To make things worse, err BOTH members of this generously proportioned coupling were women. And they decided to get cosy with each other early on in the concert (oh help...). So whenever one would turn to face the other or to hug, I would get substantial BUTT swinging in my direction causing me to back into my date for the night, the short metal pole. To try and prevent myself from getting hit further, I tried to stand in a position to avoid both the pole and the couple, which left me standing in a sort of "S" shape. Ouch. 

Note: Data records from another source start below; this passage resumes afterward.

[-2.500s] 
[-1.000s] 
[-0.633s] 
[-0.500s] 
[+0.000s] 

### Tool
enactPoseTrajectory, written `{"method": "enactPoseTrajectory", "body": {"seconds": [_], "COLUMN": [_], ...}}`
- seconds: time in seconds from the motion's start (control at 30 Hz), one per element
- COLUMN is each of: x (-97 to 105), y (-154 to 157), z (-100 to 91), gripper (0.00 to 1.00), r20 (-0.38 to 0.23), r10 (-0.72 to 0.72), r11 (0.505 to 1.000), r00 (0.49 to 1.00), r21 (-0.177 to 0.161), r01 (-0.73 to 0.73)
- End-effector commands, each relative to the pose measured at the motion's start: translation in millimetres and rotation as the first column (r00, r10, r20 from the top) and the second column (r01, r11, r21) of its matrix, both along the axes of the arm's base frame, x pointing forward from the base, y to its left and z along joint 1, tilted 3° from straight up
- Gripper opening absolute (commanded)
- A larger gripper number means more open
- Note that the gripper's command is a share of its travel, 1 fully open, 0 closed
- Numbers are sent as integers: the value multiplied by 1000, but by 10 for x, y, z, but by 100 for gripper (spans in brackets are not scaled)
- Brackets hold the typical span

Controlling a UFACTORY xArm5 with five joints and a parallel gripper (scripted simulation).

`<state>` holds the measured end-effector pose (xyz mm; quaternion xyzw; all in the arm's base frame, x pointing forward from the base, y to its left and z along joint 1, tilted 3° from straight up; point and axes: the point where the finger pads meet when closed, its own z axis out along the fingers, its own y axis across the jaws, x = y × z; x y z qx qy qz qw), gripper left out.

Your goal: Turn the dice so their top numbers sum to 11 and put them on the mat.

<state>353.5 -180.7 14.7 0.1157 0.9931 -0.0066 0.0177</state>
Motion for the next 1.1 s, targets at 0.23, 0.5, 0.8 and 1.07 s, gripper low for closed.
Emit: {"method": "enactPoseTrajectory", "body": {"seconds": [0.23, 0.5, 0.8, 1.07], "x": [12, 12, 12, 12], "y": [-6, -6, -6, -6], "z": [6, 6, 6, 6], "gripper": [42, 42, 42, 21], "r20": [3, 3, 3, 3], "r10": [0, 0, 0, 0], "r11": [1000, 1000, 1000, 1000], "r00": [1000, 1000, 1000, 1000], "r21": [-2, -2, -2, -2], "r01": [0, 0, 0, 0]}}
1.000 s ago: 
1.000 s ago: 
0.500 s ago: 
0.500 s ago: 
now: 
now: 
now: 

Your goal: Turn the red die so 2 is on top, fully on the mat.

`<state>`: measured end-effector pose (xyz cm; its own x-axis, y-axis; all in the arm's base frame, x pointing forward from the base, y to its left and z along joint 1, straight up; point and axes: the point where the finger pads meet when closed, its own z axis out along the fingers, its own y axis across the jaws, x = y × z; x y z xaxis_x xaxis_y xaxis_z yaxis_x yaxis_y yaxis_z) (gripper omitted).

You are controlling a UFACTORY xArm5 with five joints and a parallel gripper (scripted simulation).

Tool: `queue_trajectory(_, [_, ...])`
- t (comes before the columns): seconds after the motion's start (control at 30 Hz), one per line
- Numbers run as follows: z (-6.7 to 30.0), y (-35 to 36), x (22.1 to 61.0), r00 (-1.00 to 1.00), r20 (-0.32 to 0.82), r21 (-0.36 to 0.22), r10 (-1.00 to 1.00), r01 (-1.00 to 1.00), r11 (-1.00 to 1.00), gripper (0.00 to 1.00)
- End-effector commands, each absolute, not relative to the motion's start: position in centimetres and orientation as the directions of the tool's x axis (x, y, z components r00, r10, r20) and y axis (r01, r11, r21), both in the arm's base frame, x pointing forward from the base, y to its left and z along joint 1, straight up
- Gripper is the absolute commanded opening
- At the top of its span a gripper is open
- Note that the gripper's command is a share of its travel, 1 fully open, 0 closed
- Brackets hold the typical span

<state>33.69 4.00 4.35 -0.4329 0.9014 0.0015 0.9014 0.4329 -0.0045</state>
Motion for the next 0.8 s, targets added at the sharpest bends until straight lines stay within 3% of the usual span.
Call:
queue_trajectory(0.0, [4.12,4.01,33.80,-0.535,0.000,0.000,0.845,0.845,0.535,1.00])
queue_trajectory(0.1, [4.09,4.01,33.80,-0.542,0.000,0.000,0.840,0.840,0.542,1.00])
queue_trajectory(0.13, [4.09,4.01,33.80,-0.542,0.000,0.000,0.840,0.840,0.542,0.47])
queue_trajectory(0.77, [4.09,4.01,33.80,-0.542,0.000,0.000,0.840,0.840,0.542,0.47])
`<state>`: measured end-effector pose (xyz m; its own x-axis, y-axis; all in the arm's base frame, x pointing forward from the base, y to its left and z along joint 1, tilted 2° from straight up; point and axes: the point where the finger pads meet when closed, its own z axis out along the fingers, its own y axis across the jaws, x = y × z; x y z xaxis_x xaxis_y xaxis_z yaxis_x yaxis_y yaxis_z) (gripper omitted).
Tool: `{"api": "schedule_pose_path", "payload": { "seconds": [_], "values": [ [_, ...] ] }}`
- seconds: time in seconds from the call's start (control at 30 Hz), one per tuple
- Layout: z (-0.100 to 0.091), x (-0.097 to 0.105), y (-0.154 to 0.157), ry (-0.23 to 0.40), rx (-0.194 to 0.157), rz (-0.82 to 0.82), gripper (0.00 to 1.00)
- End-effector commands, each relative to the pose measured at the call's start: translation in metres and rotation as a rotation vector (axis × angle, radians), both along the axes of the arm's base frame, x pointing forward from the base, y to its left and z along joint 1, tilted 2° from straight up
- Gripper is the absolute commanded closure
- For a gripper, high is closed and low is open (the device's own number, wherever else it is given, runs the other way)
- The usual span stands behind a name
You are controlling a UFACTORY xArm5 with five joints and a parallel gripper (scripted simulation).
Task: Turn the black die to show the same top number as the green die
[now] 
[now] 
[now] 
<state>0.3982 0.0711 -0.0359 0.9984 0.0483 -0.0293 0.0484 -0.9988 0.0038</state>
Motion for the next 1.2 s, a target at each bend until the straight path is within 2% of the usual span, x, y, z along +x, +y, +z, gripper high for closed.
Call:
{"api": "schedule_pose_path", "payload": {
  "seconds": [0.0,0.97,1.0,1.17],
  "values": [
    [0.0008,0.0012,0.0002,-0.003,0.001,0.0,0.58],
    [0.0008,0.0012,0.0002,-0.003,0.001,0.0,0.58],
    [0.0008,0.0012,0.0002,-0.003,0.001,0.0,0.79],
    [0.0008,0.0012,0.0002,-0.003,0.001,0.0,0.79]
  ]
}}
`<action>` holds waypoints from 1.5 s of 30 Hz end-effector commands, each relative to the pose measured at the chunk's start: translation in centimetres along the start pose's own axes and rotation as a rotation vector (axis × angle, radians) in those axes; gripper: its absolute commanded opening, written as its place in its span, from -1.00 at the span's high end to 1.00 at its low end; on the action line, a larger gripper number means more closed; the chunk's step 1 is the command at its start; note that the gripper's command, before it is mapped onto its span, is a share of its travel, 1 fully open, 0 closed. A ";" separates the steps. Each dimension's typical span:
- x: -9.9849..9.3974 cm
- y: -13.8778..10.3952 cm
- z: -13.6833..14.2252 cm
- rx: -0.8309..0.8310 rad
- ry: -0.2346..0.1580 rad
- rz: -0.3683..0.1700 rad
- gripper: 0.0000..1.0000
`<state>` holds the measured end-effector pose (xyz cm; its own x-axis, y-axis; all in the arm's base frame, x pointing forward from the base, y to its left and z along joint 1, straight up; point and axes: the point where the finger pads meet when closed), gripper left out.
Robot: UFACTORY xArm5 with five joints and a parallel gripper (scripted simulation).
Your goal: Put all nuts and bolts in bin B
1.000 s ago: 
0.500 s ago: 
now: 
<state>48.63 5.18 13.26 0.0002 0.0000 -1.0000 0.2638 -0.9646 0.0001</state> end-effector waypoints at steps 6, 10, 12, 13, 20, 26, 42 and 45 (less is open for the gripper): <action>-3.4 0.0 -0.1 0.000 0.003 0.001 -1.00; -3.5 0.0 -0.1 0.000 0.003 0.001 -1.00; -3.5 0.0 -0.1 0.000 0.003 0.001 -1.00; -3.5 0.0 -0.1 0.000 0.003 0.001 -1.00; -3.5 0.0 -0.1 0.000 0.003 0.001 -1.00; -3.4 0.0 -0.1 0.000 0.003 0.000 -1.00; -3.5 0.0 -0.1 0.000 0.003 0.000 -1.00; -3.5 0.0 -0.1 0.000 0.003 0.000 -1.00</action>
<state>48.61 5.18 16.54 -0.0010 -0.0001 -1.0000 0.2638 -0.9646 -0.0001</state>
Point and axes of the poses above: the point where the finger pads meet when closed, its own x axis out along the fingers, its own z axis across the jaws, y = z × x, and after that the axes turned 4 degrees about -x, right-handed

AND WHEN LIFEHOUSE STARTED PLAYING THEIR SLOWER NUMBERS, THOSE TWO STARTED TO FACE EACH OTHER AND SUCK FACE, AND NECK... AND EAR... AND I....
J.U.S.T.D.I.E.D. 

I had to turn AWAY from them entirely and just keep focus on the stage. Basically I just further contorted my body. Whoopee. Those 2 should be thankful they weren't drenched in my puke by the night's end. 

***The Weird***

1. Fat Indian girl (friend of couple i just ranted about) kept shouting "Marry Me Jason!" to lead singer Jason Wade the whole night. Girl, the dude's married... 

2. This guy somewhere to my right kept HEADBANGING and lifting his hand with the "rock on!" sign the whole night. He was CLAPPING during the intro of Broken. I wanted to break him. 

3. Some loopymama in the crowd kept shouting for the band to play "Butterfly" the whole night. Eh idiot... that's a Jason Mraz song!